Thanks to Pragathi's assistance in applying for a pair of government programs, Sanjana’s mother began receiving a monthly pension for widows, and the family secured permanent housing. She encouraged Sanjana to explore her own potential through her pursuit of athletics. Sanjana continued to develop confidence in her abilities through her involvement with Pragathi's children’s collective, and progressed quickly as a gifted wrestler. In 2019, she traveled to Delhi to compete in a tournament, and subsequently captured a gold medal in the state level grappling competition. In 2021, she returned to Delhi with the support of her village government and brought home a bronze medal.

Sanjana’s career took a dramatic turn this past January, when she won a gold medal in the first National Ice Curling Competition in Jammu & Kashmir as part of the Andhra Pradesh women's team. Remarkably, she accomplished this feat with minimal practice, proving herself as a natural as well as a pioneer in the sport!

Sanjana tells us that her dream is to become a police officer. Her discipline and determination are sure to carry her across that goal line in record time.

Pragathi continues to make impressive strides, despite challenges over the past year presented by the COVID-19 pandemic. In 2021, 28 children were rescued from child labor and over half of that total were re-enrolled in school, thanks in part to Pragathi-organized teacher visits to the children’s homes.

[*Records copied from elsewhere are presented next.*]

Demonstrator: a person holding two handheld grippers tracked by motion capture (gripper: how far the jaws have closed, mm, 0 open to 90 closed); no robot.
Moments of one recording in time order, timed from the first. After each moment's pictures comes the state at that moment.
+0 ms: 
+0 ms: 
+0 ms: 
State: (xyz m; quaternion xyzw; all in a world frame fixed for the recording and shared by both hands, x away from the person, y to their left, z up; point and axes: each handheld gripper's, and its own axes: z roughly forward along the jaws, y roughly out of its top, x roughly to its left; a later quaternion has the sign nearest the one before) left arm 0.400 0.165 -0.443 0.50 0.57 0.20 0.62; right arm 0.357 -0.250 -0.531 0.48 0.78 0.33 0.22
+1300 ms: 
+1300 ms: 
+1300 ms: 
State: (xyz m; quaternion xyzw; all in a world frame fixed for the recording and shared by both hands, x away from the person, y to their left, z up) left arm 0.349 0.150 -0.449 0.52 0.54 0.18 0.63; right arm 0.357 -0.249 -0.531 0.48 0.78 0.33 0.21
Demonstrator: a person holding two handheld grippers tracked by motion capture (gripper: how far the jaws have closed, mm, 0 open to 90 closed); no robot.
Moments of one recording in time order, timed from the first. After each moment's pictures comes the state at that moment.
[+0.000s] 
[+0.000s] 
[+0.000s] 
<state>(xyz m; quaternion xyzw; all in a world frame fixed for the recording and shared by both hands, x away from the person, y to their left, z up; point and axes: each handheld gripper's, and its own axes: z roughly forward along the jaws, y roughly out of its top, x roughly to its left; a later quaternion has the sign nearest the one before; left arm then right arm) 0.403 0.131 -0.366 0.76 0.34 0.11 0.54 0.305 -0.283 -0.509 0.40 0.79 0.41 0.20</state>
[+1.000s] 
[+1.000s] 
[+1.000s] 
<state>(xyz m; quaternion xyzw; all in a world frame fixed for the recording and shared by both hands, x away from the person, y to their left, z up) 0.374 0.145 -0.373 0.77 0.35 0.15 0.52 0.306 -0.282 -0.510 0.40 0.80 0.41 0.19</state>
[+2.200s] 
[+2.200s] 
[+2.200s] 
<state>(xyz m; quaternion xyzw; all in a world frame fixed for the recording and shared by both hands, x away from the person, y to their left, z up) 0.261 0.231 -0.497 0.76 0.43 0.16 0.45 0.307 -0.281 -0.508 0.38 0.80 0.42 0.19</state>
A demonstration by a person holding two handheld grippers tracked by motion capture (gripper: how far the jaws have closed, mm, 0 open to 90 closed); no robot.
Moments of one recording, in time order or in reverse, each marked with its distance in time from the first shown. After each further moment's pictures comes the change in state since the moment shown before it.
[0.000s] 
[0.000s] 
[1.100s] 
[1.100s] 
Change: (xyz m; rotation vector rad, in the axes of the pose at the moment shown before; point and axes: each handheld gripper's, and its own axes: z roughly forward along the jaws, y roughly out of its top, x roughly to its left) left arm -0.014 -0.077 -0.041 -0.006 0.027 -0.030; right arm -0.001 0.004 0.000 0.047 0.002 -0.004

Some other accomplishments throughout Chittoor district over the past year include:

  • Strengthening 12 Anganwadi Centers (government facilities that provide early childhood health care and nutritional support), which are now delivering preschool education for children ages 3-6.
  • Enrolling 182 children in the preschool program.
  • Recognizing that ongoing triage is essential in tailoring child labor-prevention programming, Pragathi identified 197 children who are at-risk of falling into child labor, and 234 children who were already combining work with school. Children were observed working in shops and as street vendors, harvesting flowers, performing agricultural work, and rearing cattle.
  • Organizing confidence-boosting “Life Skills” instruction sessions to supplement schooling for 2,824 children from 73 children’s groups. The sessions covered self-empowerment, self-confidence, proactive thinking, problem-solving, verbal communication, body language, listening skills, and emotional intelligence.
  • Presenting special, women-focused sessions on health, safety and hygiene to 35 adolescent girls' collectives.

As CRY America volunteers, staff and leaders, we are continually inspired by the dedication of our partners in the field to do our part in raising funds for the cause and awareness of the issues.

“Every child is unique, every child is precious and should have a dignified, happy and cherished childhood, free from the clutches of child labor, fear, poverty, and diseases,” says Rajesh Munshi, leader of CRY America’s Seattle Volunteer Action Center. “I feel that nothing is more important than ensuring that the fundamental rights of children are protected.”

“These children don’t get the same start in life as the privileged have,” says Soumya, volunteer with the San Diego Action Center. “When children’s rights are protected, children stand a much better chance of growing up in a society that allows them to thrive,”

“I’ve gotten to witness the journeys of the children that have grown and accomplished so much under the shadow of CRY,” says Naimishah, of our Atlanta student volunteer Action Center. “It keeps me striving to do whatever I can to aid.”

“Children's rights should be at the core of policies and our everyday choices should address the root causes that impede children's progress,” says CRY America CEO Shefali Sunderlal. “CRY America has one simple aim - to put children ahead.”